_WHAT THE TASK REQUIRES_
Reproduce the listing exactly. Omit pictures.

-- Opening Marker --

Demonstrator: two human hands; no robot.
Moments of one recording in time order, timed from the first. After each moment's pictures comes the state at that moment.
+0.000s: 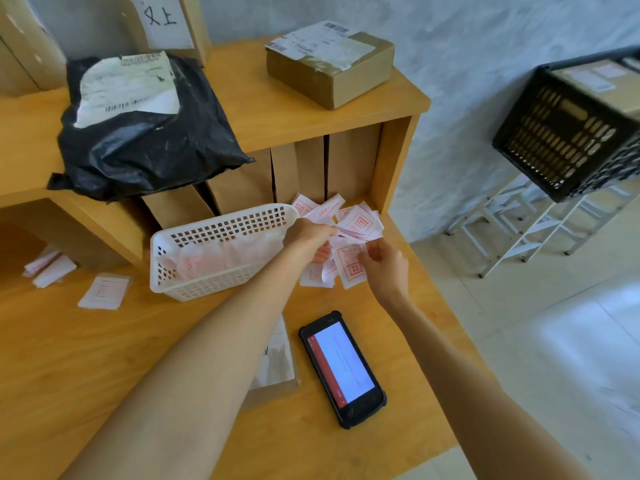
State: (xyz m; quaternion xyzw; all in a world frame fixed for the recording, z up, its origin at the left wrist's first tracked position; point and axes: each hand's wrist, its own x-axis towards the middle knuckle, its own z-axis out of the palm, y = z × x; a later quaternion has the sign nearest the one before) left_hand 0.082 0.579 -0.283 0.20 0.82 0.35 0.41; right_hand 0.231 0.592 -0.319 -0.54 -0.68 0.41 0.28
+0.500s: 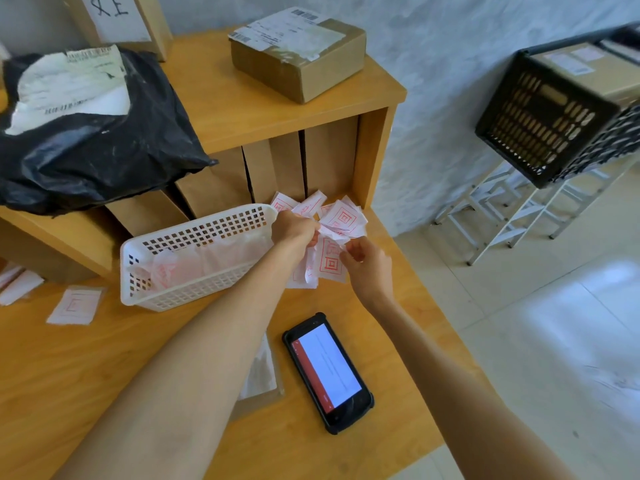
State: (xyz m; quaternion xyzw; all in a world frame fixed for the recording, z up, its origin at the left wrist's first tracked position) left_hand 0.089 0.603 -0.294 0.16 0.83 0.41 0.34; right_hand 0.233 0.592 -0.319 -0.53 -0.69 0.40 0.27
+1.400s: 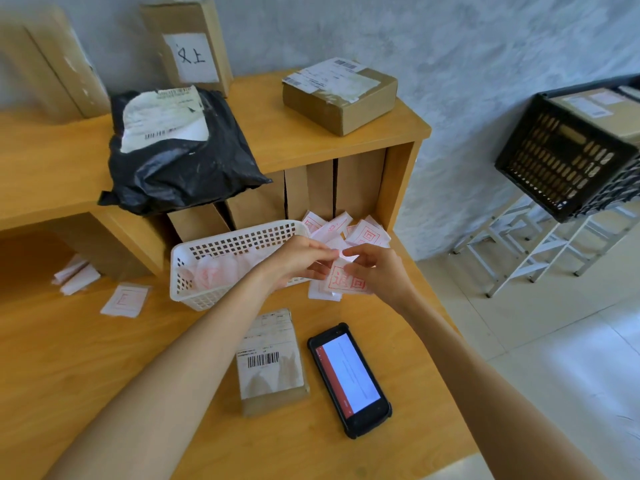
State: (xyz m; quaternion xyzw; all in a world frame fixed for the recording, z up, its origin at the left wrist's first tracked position) left_hand 0.063 0.522 -0.240 0.34 0.69 0.38 0.51; right_hand 0.229 0.589 -0.268 -0.39 -0.77 0.46 0.19
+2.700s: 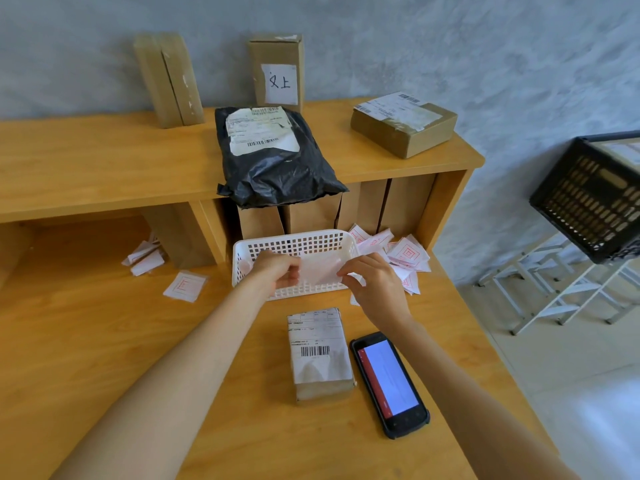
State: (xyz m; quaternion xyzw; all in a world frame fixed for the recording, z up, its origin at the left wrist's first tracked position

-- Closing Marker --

_EXERCISE OUTPUT_
Demonstrator: two human hands; no robot.
Moments of one recording in time order, timed from the first. After each moment's pictures comes the state at that moment.
+0.000s: 
State: (xyz m; quaternion xyzw; all in a world frame fixed for the recording, z up, its origin at the left wrist's first tracked position; point and axes: each hand's wrist, its own x-axis towards the middle knuckle, its own z-axis out of the palm, y = z × x; a later quaternion has the sign nearest the one before) left_hand 0.082 0.579 -0.283 0.20 0.82 0.35 0.41; right_hand 0.231 0.592 -0.319 -0.54 -0.68 0.41 0.28
+0.500s: 
State: (xyz m; quaternion xyzw; all in a world frame fixed for the recording, z up, its origin at the left wrist's first tracked position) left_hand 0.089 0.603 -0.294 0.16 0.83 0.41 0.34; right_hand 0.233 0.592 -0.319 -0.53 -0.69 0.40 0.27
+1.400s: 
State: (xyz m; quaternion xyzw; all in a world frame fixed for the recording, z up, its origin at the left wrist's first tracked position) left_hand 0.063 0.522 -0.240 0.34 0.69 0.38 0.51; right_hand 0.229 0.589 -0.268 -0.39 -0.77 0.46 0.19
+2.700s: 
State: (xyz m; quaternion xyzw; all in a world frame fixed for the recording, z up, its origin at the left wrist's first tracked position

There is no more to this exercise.